## Task details
Print back every record below, exactly as it stands.

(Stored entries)
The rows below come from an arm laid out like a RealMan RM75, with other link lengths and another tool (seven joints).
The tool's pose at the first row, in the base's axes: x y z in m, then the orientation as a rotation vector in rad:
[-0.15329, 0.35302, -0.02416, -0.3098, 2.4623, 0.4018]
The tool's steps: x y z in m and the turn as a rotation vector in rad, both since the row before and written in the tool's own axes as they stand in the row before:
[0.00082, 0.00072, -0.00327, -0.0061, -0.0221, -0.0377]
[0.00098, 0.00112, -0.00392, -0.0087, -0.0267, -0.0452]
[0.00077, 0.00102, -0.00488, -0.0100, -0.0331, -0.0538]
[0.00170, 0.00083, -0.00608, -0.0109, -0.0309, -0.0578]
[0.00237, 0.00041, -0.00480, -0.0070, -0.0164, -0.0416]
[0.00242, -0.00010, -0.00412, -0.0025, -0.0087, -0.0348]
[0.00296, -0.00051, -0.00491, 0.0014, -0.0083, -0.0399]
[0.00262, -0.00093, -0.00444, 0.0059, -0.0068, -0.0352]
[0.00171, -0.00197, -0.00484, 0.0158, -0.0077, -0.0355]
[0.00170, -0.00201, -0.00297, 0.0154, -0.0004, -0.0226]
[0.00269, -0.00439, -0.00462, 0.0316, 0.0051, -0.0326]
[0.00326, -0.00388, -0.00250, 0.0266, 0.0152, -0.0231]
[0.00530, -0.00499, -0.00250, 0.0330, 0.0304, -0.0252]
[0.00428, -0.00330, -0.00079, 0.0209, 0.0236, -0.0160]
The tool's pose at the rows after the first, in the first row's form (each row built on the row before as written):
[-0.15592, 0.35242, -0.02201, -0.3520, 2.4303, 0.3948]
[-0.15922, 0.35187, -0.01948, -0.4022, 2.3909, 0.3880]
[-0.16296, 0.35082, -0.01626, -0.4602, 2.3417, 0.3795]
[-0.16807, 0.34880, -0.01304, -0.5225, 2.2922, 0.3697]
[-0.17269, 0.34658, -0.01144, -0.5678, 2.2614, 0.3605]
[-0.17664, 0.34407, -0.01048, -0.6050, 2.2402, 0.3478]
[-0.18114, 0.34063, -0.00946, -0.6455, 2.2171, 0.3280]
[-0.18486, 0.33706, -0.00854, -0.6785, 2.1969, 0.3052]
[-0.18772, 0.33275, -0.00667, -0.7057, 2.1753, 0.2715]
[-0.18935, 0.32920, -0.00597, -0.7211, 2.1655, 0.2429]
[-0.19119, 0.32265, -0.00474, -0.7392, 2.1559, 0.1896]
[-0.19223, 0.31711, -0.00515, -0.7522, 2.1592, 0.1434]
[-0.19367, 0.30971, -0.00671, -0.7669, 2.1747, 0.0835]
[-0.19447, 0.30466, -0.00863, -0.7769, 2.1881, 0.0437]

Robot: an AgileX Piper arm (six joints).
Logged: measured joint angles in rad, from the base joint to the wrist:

## Response for this exercise
The rows below come from an arm laid out like a RealMan RM75, with other link lengths and another tool (seven joints).
The tool's pose at the first row, in the base's axes: x y z in m, then the orientation as a rotation vector in rad:
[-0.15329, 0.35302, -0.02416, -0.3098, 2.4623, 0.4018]
The tool's steps: x y z in m and the turn as a rotation vector in rad, both since the row before and written in the tool's own axes as they stand in the row before:
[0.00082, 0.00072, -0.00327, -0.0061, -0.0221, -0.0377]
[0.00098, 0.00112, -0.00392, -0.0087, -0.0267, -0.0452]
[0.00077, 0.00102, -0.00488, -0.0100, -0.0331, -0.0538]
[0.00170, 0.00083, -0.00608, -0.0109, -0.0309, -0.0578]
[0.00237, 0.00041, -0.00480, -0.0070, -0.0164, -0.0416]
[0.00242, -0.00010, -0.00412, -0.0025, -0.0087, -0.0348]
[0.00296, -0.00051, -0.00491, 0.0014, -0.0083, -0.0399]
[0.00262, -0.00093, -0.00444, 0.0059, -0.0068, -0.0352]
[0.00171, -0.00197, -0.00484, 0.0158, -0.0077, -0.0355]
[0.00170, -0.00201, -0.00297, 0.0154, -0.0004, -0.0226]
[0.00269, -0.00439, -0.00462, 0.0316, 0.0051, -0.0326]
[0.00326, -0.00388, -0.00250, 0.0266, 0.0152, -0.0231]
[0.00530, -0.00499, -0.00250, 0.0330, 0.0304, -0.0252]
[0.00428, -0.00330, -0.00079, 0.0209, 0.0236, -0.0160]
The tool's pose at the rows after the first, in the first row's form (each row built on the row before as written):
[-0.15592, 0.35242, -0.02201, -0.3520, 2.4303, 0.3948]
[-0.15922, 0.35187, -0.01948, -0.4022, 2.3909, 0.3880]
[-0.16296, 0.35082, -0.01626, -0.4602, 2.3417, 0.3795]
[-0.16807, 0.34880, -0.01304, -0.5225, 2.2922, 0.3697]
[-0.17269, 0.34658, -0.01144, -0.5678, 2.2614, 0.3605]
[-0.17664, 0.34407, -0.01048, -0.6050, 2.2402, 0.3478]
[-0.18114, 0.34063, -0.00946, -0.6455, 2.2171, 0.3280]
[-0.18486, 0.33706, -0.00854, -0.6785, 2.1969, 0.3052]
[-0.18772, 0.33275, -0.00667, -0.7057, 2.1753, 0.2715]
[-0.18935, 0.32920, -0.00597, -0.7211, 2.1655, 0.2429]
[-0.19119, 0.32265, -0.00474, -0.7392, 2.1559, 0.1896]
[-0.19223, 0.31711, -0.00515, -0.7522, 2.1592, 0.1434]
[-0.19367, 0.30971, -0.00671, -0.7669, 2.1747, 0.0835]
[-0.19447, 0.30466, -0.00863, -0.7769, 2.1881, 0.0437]

Robot: an AgileX Piper arm (six joints).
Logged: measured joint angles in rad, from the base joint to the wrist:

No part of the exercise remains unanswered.